With 3D vision, even the assembly of flexible or deformable components, such as cables, gaskets or soft materials, becomes far more practical. These parts often vary in shape and position, making them difficult for traditional 2D systems to handle reliably. By capturing depth and surface information, 3D systems allow robots to adapt in real time to these variations.

Reducing the need for custom tooling and fixtures also leads to faster setup and changeover times, which is especially valuable in high-mix, low-volume manufacturing environments. This flexibility translates directly into higher productivity and lower operational costs. Additionally, 3D vision systems are better equipped than 2D systems to compensate for small variations in part geometry and placement, thereby maintaining tight tolerances during assembly and improving overall product quality.

Inspection

Complex assemblies are almost always three-dimensional in structure. Inspection of these assemblies requires 3D data. While this can sometimes be accomplished with multiple 2D images and sensor fusion, this 2D approach is often not practical. For example, if the inspection is to verify PC board assembly, knowing that components are flush with the board and not raised or tilted, even a small amount, is essential to being sure the assembly will be reliable. In automotive assembly, knowing that a seat is installed correctly is a three-dimensional problem that cannot be solved with 2D imaging.

Logistics and warehouse automation

In an automated distribution warehouse, products being delivered to fill an order typically vary widely in size, shape and rigidity. Some items arrive in rigid packaging like boxes or cartons, while others are soft, deformable or irregularly shaped, such as polybagged goods, apparel or food items. This variability poses significant challenges for robotic handling systems, especially when the goal is to assemble mixed orders efficiently and reliably.

To achieve high throughput and accuracy, the system must first determine the exact location and orientation of each item, whether it is moving along a conveyor belt or sitting in a bin or tote. This requires more than simple 2D imaging, since height, depth and surface geometry are essential for understanding how to grasp and manipulate an object. 3D imaging technologies, such as stereo vision, structured light or laser-based depth sensing, generate point clouds or depth maps that capture the full spatial structure of each item.
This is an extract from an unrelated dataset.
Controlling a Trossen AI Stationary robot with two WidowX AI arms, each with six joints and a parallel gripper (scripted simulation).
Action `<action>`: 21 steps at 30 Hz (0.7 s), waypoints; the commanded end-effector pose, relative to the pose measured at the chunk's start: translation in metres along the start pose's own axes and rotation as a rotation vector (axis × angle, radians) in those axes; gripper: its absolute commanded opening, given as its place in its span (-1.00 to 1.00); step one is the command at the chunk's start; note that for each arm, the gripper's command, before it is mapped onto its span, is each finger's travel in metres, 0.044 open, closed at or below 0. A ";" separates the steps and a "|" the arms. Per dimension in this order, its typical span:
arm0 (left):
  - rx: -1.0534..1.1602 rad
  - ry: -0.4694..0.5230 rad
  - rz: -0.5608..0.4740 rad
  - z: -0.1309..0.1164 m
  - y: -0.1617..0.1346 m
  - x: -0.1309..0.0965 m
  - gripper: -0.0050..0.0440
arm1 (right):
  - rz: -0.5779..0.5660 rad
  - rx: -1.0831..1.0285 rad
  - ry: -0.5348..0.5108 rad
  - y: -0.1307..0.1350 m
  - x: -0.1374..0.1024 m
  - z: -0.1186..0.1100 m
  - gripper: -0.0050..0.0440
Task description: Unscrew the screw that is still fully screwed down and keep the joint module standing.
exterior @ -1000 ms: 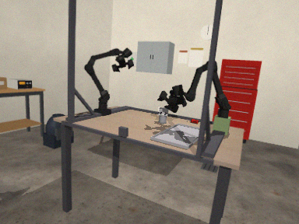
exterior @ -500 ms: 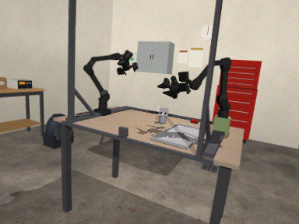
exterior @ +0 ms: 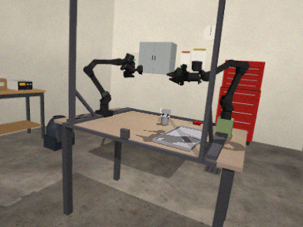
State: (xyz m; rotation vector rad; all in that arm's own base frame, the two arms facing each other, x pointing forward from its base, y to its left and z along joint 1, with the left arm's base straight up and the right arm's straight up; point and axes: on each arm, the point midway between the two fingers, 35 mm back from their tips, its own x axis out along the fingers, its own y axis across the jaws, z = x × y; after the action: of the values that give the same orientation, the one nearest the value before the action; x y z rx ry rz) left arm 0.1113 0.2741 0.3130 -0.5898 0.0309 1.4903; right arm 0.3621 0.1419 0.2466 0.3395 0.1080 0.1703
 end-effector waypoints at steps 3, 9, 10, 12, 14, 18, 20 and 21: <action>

Once each product’s position and orientation are known, robotic systems can plan grasping strategies and determine optimal placement in shipping containers. Packing efficiency becomes a spatial optimization problem, requiring items to be arranged for maximum space utilization and minimal risk of damage. Real-time 3D perception is essential for accurate identification, reliable picking and efficient packing in automated warehouses.
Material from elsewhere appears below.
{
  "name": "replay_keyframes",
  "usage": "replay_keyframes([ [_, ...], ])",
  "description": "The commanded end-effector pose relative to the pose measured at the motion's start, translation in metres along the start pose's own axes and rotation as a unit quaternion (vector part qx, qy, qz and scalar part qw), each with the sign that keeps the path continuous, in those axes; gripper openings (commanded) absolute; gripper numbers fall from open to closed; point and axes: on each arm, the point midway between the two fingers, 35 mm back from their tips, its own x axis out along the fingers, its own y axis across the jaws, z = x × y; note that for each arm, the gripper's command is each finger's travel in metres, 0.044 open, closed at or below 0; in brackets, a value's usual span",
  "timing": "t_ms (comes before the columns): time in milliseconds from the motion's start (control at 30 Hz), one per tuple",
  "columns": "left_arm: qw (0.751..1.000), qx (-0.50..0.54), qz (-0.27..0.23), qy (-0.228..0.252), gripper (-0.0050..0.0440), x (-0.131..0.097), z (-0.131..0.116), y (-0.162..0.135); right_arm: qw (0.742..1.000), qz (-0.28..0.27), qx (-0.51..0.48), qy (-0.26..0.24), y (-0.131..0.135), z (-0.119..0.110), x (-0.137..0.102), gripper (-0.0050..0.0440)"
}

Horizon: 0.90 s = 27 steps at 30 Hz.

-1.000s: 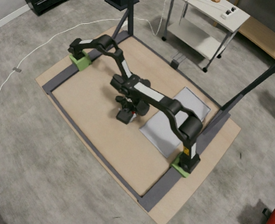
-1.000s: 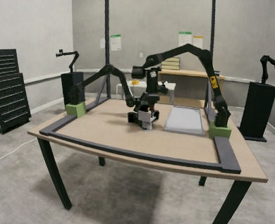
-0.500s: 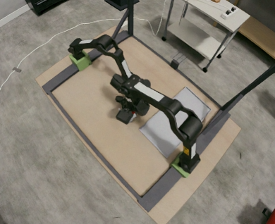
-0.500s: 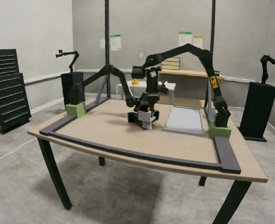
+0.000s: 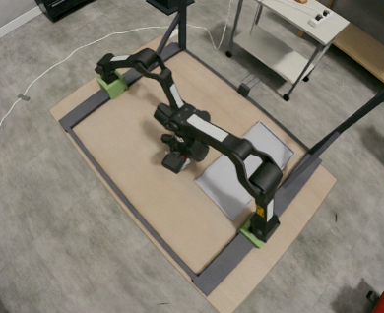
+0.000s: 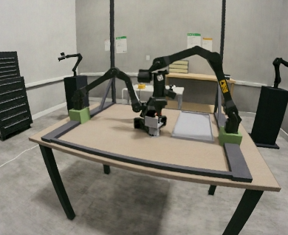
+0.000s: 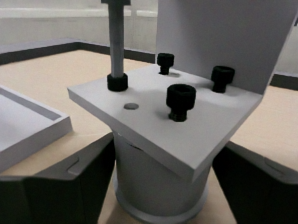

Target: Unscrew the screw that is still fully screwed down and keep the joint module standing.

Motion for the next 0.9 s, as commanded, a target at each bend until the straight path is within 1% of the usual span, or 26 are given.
replay_keyframes([
  [0, 1.0, 0.004, -0.001, 0.011, 0.025, -0.0096, -0.0064, 0.0029, 1.0, 0.002, 0.018, -0.005, 0.0058, 0.0151, 0.0009, 0.0245],
  [233, 1.0, 0.003, -0.006, 0.0, 0.025, -0.0096, -0.0063, 0.0029, 1.0, 0.002, 0.018, -0.005, 0.0058, 0.0151, 0.0009, 0.0245],
  [267, 1.0, 0.002, -0.003, 0.002, 0.025, -0.0123, -0.0043, 0.002, 1.0, 0.002, 0.018, -0.005, 0.0058, 0.0151, 0.0009, 0.0245],
  [433, 1.0, 0.003, -0.006, 0.0, 0.025, -0.0096, -0.0064, 0.003, 1.0, 0.002, 0.018, -0.005, 0.0058, 0.0151, 0.0009, 0.0245],
  [867, 1.0, 0.003, -0.006, -0.001, 0.025, -0.0128, -0.0053, 0.0024, 1.0, 0.002, 0.018, -0.005, 0.0058, 0.0151, 0.0009, 0.0245],
])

Palletizing and depalletizing

Objects placed onto a pallet must be positioned securely, or the contents of the pallet will shift during transport. 3D machine vision helps ensure that all containers on the pallet are nested securely next to their neighbors.

Depalletizing can be even more challenging. Containers on the pallet may have shifted during transport. The pallet may contain mixed objects of different sizes and shapes in an unknown arrangement.

To automate each of these operations with a robot, 3D machine vision is necessary. For palletizing, the vision system can accurately detect exactly where the next container must be placed to nest securely. For depalletizing, the location of each individual container is located, even if it is different from its neighbors.

Other applications

The list of applications for 3D machine vision is very lengthy. Some other applications not mentioned above are object recognition and sorting, reverse engineering and machine tending.

Conclusion

3D imaging is an important capability in machine vision system development. A number of different imaging techniques give the user choices of speed and accuracy as well as cost. The growing availability of integrated 3D sensors and software to work with 3D data facilitates a variety of applications and makes this capability an established factory automation technology.